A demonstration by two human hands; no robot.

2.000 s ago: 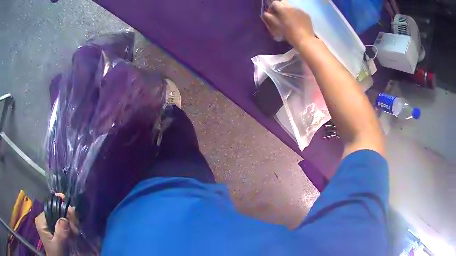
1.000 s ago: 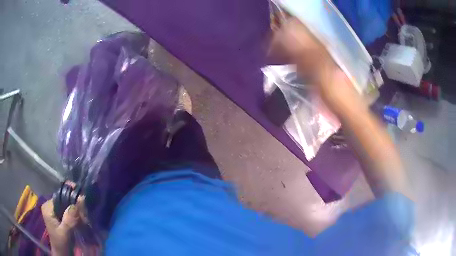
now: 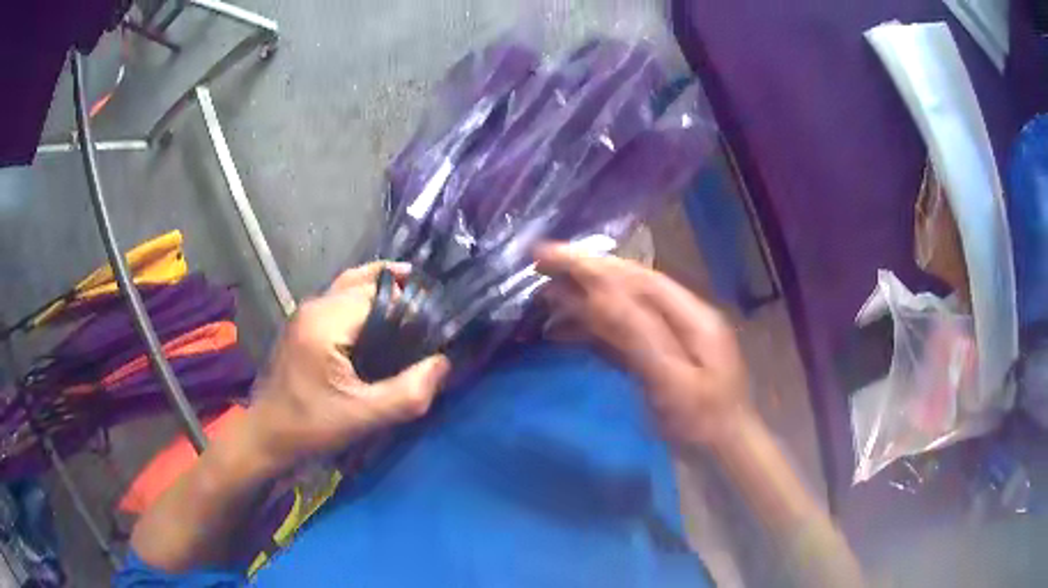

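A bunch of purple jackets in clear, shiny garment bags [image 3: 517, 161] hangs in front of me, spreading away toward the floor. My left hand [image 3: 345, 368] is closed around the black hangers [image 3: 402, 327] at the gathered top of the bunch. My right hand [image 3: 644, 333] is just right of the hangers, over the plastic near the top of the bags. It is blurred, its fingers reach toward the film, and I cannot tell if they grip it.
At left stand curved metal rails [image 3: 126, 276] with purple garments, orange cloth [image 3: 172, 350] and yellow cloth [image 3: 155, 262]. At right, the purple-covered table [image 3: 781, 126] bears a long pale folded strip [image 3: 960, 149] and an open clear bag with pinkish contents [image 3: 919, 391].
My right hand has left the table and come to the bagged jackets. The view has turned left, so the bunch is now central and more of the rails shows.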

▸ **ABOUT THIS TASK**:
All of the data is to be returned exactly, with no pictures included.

▸ **ANSWER TO THE EXERCISE**:
A demonstration by two human hands; no robot.

2.000 s ago: 
1.000 s ago: 
now: 

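A bunch of purple jackets in clear, shiny garment bags [image 3: 517, 161] hangs in front of me, spreading away toward the floor. My left hand [image 3: 345, 368] is closed around the black hangers [image 3: 402, 327] at the gathered top of the bunch. My right hand [image 3: 644, 333] is just right of the hangers, over the plastic near the top of the bags. It is blurred, its fingers reach toward the film, and I cannot tell if they grip it.
At left stand curved metal rails [image 3: 126, 276] with purple garments, orange cloth [image 3: 172, 350] and yellow cloth [image 3: 155, 262]. At right, the purple-covered table [image 3: 781, 126] bears a long pale folded strip [image 3: 960, 149] and an open clear bag with pinkish contents [image 3: 919, 391].
My right hand has left the table and come to the bagged jackets. The view has turned left, so the bunch is now central and more of the rails shows.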

What was asked now has a complete answer.